Opinion
December 19, 1996.
Appeal from an order of the Family Court of Tompkins County (Barrett, J.), entered March 2, 1995, which granted petitioner's application in a proceeding pursuant to Social Services Law § 384-b, to adjudicate Michelle S. an abandoned child, and terminated respondent's parental rights.
Before: Mikoll, J.P., Crew III, Casey and Peters, JJ.
Respondent is the mother of Michelle S., born in 1993, who has been in the custody of petitioner since August 23, 1993. On August 22, 1994, petitioner filed a petition alleging abandonment of the child by respondent for a period of over six months. Following a fact-finding hearing at which respondent testified, Family Court determined that respondent had abandoned the child and terminated her parental rights.
The record reveals that respondent has seen the child on only two occasions, both times at the hospital within 10 days after her birth. After giving birth to the child respondent was homeless with no permanent address, and subsequently suffered various injuries, apparently as a result of assaults by a domestic partner, which required brief hospitalizations in November 1993 and January 1994. Although respondent's caseworkers made several attempts to arrange regular visitations with her daughter, respondent either ignored or rejected their efforts. She traveled to Evanston, Illinois, in the spring of 1994 to stay with the father of her first three children, who apparently had been placed for adoption. Although respondent contends that she made several calls to petitioner from Illinois, it appears that none of these calls requested visitation or evinced any concern about her child, and after her return to Tompkins County in July 1994 she continued to make no effort to contact her daughter.
Social Services Law § 384-b (5) (a) provides that an abandonment occurs if a parent evinces an intent to forego her parental rights as manifested by a failure to visit the child and communicate with the child or agency although able to do so, if not prevented nor discouraged from so doing by the agency.

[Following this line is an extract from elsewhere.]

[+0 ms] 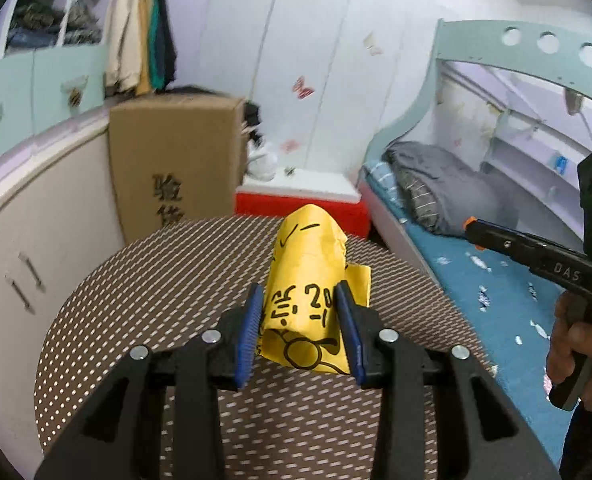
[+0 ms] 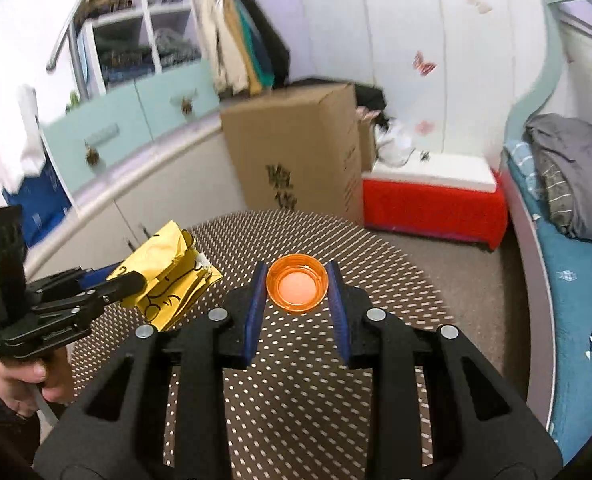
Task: Collect trash
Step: 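Grasp the yellow packet with the left tool while the right tool grasps the orange cap, then carry the yellow packet and orange cap to the bin and release both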
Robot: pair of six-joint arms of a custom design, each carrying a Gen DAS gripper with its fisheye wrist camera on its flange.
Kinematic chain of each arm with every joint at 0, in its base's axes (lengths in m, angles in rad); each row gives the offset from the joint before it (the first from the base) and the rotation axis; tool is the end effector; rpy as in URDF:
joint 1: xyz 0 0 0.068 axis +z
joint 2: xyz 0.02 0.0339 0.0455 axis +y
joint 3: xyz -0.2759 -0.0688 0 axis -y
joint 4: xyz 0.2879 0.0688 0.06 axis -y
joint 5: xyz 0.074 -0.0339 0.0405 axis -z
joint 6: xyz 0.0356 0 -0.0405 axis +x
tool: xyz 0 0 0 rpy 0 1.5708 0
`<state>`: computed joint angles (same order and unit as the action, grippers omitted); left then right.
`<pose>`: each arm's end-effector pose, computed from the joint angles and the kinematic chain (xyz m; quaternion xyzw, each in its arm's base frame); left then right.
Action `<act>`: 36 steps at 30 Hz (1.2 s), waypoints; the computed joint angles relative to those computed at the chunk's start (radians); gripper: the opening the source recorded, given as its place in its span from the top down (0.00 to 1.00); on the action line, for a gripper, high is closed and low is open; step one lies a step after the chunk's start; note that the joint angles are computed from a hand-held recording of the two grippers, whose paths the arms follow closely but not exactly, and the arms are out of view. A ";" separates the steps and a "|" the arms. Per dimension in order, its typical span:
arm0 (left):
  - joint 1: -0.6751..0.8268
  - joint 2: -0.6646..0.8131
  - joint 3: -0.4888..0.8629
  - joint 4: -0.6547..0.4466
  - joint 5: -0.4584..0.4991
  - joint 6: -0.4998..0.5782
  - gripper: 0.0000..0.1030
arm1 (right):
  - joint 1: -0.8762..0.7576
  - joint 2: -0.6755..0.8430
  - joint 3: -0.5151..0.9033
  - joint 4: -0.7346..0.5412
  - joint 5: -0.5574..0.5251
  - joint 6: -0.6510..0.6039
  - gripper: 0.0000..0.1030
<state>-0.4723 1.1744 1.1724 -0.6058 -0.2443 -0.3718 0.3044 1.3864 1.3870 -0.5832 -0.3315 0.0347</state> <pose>0.2627 -0.1245 0.3654 -0.0122 0.8814 -0.0898 0.4636 0.3277 0.1151 0.3857 -0.1943 0.8499 0.2221 0.4365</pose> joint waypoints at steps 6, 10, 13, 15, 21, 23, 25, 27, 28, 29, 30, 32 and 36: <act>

It is evident that when proceeding on grounds of abandonment an agency need not prove that it exercised diligent efforts to encourage and strengthen the parental relationship ( see, Matter of Anthony M., 195 AD2d 315, 317). In addition, minimal contacts or sporadic and insubstantial contacts by the parent are insufficient to defeat an abandonment petition which is otherwise supported by clear and convincing evidence ( see, Matter of Christopher MM., 210 AD2d 767, lv denied 85 NY2d 807; Matter of Gina RR., 197 AD2d 757, 759; Matter of Michael W., 191 AD2d 287; Matter of Leabert V., 174 AD2d 883, 884; Matter of Ravon Paul H., 161 AD2d 257).
Here, although petitioner encouraged visitation with her daughter, respondent saw her child shortly after birth and never attempted to visit her thereafter. In addition, respondent moved to another jurisdiction for several months, had only one corroborated contact of any significance with petitioner within the six months preceding the filing of the abandonment petition, and offered no viable explanation for her lack of communication. Based on this record, we find that Family Court was correct in finding the child to be abandoned by respondent and ordering that the parental rights of respondent be terminated ( see, Matter of Richard X., 226 AD2d 762, 764-765, lv denied 88 NY2d 808).
Ordered that the order is affirmed, without costs.